** YOUR OBJECTIVE **
Report every line of the data where the string "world" appears.

── RECORDS PROVIDED

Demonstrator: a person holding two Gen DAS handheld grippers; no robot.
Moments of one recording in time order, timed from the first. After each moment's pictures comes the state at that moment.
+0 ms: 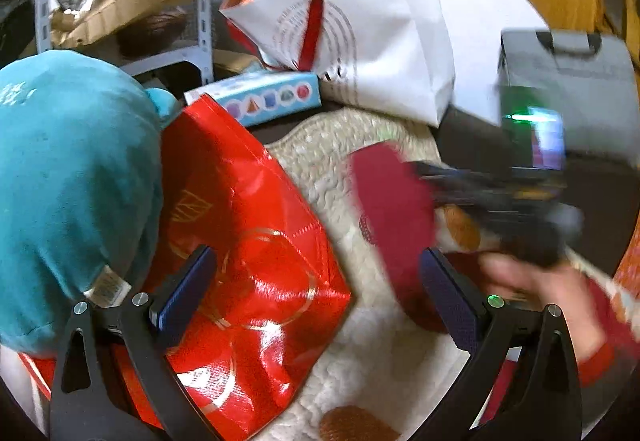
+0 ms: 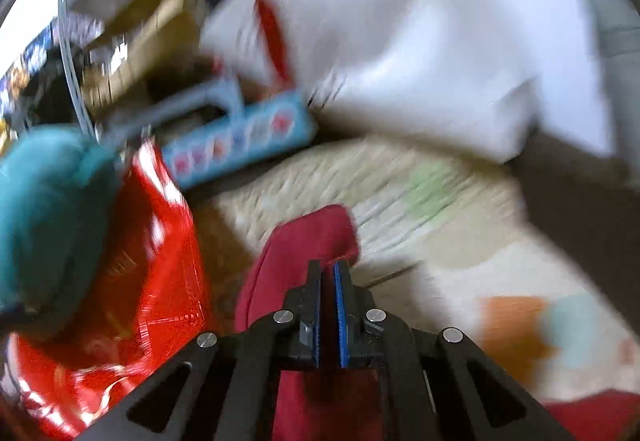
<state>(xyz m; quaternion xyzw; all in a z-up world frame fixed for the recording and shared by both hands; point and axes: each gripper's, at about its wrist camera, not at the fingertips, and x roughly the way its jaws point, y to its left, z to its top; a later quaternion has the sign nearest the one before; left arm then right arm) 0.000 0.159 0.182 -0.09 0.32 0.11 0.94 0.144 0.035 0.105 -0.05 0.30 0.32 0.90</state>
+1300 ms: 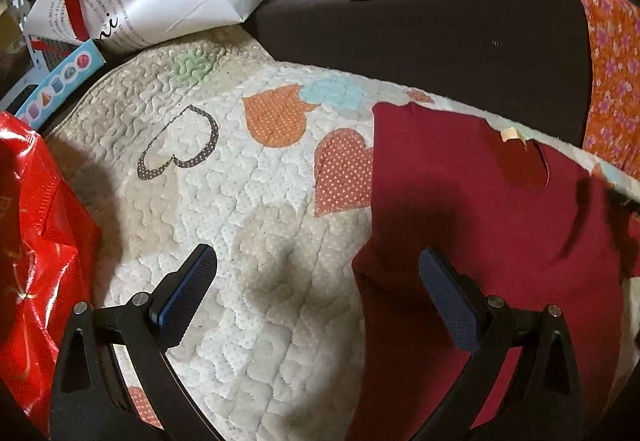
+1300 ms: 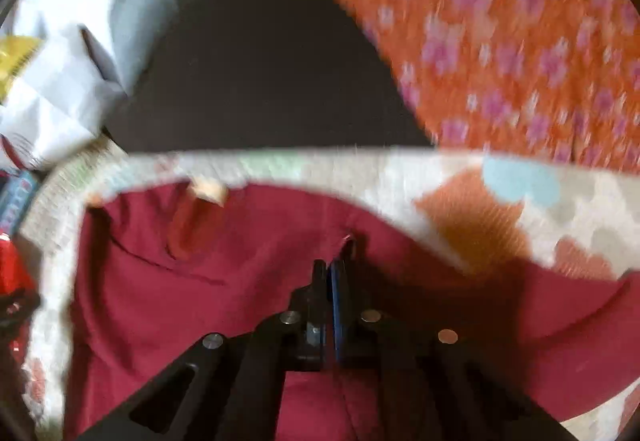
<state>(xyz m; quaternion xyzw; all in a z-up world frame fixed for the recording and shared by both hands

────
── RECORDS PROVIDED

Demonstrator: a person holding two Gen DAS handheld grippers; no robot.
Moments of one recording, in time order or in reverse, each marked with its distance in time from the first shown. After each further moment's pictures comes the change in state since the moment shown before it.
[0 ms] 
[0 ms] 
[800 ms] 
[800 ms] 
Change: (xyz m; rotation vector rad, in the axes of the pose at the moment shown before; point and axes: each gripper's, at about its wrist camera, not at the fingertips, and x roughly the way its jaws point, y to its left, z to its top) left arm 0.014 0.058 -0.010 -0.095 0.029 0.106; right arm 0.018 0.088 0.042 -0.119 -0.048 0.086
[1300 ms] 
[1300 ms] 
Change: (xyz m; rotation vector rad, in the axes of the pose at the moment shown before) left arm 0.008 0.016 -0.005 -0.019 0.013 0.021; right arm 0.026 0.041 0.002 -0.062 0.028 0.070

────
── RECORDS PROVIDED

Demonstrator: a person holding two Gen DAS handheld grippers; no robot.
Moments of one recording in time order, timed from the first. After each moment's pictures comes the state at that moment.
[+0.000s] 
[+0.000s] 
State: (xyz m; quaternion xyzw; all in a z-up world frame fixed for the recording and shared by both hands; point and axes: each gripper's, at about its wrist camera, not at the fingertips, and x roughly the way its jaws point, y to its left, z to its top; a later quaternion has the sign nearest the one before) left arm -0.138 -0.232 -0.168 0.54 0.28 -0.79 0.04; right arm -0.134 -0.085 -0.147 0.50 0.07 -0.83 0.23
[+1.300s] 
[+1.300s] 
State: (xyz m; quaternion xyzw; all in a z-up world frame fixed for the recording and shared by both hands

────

** SOLUTION TO THE PROBLEM **
<state>(xyz m; quaternion xyzw; all in a z-up world frame fixed for the recording and shared by both hands; point and axes: each gripper's, at about its wrist camera, not at the fingertips, and x roughly the way its jaws point, y to its left, z to its top; a later quaternion has the sign nearest the one before; left arm then right arm) 0.000 0.159 0.182 -0.09 0.32 0.11 0.94 0.144 0.035 0.105 -0.05 0.30 0.32 0.90</state>
<state>(xyz m; quaternion xyzw; all in a z-up world frame fixed for the recording and shared by both hands
State: (xyz m; quaternion xyzw; all in a z-up world frame fixed for the recording and shared by both hands; point and axes: each gripper's, at about its wrist camera, not at the fingertips, and x roughly the way its jaws point, y to its left, z to its top; a later quaternion has the sign nearest the one before) left arm -0.138 -0.232 -0.168 0.54 0.28 -0.79 0.04; right arm -0.134 -0.085 -0.147 0.50 0.07 -0.83 0.23
State: (xyz m; quaternion xyzw; all in a z-up world frame fixed for the recording and shared by both hands

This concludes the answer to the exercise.